Jing Xiaoyang, Xu Jinbo
Toyota Technological Institute at Chicago, Chicago, IL 60637, USA.
Nat Comput Sci. 2021 Jul;1(7):462-469. doi: 10.1038/s43588-021-00098-9. Epub 2021 Jul 15.
Protein model refinement is the last step applied to improve the quality of a predicted protein model. Currently the most successful refinement methods rely on extensive conformational sampling and thus, take hours or days to refine even a single protein model. Here we propose a fast and effective model refinement method that applies GNN (graph neural networks) to predict refined inter-atom distance probability distribution from an initial model and then rebuilds 3D models from the predicted distance distribution. Tested on the CASP (Critical Assessment of Structure Prediction) refinement targets, our method has comparable accuracy as two leading human groups Feig and Baker, but runs substantially faster. Our method may refine one protein model within ~11 minutes on 1 CPU while Baker needs ~30 hours on 60 CPUs and Feig needs ~16 hours on 1 GPU. Finally, our study shows that GNN outperforms ResNet (convolutional residual neural networks) for model refinement when very limited conformational sampling is allowed.
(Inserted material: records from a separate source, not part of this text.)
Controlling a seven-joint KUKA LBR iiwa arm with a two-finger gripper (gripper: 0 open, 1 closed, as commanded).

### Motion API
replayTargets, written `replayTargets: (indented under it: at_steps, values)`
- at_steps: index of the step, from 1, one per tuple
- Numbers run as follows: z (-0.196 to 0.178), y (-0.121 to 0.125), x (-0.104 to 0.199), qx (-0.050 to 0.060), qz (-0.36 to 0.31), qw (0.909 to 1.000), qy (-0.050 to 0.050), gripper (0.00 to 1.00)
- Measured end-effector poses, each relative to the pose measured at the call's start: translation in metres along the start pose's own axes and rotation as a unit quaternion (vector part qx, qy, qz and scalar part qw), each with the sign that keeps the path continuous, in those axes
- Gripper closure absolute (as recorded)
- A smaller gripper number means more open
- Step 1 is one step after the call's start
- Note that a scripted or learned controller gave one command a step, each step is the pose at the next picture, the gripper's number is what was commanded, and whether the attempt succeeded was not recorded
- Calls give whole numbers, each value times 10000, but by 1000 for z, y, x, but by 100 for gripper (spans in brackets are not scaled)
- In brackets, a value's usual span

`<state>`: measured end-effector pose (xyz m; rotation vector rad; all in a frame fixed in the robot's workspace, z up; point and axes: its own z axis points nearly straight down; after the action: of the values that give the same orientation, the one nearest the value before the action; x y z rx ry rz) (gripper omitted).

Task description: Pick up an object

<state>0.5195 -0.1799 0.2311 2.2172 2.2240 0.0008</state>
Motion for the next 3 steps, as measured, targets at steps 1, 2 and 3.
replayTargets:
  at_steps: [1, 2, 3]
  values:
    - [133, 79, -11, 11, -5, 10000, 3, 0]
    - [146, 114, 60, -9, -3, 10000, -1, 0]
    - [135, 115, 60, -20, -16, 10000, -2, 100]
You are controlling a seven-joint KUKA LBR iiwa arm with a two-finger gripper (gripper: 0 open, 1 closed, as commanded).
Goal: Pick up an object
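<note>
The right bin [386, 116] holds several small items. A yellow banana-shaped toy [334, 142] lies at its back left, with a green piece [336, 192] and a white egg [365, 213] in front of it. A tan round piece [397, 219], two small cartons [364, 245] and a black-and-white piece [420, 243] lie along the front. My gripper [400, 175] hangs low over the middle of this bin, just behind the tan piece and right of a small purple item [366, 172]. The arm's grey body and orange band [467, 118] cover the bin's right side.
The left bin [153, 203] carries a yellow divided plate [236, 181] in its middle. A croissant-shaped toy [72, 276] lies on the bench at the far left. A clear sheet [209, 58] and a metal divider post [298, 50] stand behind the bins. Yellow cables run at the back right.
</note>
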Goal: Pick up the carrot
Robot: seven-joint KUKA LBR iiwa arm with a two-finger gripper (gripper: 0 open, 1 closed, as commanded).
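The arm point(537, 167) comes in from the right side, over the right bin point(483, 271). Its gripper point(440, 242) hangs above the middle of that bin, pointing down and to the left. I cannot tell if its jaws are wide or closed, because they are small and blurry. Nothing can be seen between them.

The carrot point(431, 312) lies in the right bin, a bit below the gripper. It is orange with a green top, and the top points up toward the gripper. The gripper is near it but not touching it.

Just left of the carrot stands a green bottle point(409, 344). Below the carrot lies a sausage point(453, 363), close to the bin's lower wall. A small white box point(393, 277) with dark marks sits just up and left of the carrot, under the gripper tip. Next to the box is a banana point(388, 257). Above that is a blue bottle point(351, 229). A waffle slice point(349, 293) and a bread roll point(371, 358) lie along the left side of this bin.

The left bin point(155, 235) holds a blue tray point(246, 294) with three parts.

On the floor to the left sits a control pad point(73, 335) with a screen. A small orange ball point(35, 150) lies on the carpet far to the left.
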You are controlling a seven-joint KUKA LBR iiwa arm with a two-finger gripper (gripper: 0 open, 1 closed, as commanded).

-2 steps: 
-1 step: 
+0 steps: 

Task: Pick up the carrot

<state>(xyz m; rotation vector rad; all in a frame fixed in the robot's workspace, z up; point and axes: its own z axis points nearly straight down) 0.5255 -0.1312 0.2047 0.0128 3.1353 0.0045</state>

蛋白质模型优化是用于提高预测蛋白质模型质量的最后一步。目前,最成功的优化方法依赖于广泛的构象采样,因此,即使是优化单个蛋白质模型也需要数小时或数天时间。在此,我们提出了一种快速有效的模型优化方法,该方法应用图神经网络(GNN)从初始模型预测优化后的原子间距离概率分布,然后根据预测的距离分布重建三维模型。在蛋白质结构预测关键评估(CASP)优化目标上进行测试时,我们的方法与两个领先的人类团队Feig和Baker具有相当的准确性,但运行速度要快得多。我们的方法在1个中央处理器(CPU)上约11分钟内可优化一个蛋白质模型,而Baker团队在60个CPU上需要约30小时,Feig团队在1个图形处理器(GPU)上需要约16小时。最后,我们的研究表明,在允许非常有限的构象采样时,对于模型优化,图神经网络优于残差神经网络(ResNet)。